■ What to do:
Both the line containing "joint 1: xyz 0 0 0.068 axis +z" and the line containing "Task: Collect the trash" belong to the span. Output exactly that span from the listing below, and nothing outside it.

■ Data provided:
= = = = = = =

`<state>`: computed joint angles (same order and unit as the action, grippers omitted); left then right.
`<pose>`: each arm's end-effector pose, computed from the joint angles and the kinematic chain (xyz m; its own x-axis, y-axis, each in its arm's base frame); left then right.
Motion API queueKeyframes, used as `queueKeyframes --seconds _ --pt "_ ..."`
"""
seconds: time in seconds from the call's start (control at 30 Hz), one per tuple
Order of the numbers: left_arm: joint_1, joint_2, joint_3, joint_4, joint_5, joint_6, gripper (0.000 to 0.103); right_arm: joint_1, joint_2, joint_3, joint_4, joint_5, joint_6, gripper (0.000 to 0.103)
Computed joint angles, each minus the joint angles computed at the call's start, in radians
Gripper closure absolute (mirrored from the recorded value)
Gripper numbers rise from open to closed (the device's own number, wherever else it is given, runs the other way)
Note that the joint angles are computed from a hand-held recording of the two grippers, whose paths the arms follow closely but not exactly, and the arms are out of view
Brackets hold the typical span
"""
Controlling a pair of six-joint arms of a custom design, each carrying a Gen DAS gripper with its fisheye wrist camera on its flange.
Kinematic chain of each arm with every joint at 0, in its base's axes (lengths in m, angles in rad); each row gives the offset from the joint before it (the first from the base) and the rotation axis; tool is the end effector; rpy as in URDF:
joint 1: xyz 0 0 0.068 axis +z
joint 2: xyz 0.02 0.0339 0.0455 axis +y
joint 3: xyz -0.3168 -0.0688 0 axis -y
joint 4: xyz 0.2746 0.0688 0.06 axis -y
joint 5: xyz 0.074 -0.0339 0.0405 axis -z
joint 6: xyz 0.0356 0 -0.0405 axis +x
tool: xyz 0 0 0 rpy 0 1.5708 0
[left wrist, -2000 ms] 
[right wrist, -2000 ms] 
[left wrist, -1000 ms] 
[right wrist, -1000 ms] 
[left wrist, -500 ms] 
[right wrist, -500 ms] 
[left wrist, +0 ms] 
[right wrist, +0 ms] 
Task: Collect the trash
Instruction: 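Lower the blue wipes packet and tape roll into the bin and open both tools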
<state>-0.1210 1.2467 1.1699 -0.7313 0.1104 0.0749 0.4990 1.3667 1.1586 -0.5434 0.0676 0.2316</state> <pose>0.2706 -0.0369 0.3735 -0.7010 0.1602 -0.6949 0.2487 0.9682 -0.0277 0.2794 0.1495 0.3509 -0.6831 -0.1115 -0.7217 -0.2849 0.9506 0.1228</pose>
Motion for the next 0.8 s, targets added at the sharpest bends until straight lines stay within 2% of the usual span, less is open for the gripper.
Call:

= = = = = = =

■ Response to the task:
joint 1: xyz 0 0 0.068 axis +z
joint 2: xyz 0.02 0.0339 0.0455 axis +y
joint 3: xyz -0.3168 -0.0688 0 axis -y
joint 4: xyz 0.2746 0.0688 0.06 axis -y
joint 5: xyz 0.074 -0.0339 0.0405 axis -z
joint 6: xyz 0.0356 0 -0.0405 axis +x
tool: xyz 0 0 0 rpy 0 1.5708 0
[left wrist, -2000 ms] 
[right wrist, -2000 ms] 
[left wrist, -1000 ms] 
[right wrist, -1000 ms] 
[left wrist, -500 ms] 
[right wrist, -500 ms] 
[left wrist, +0 ms] 
[right wrist, +0 ms] 
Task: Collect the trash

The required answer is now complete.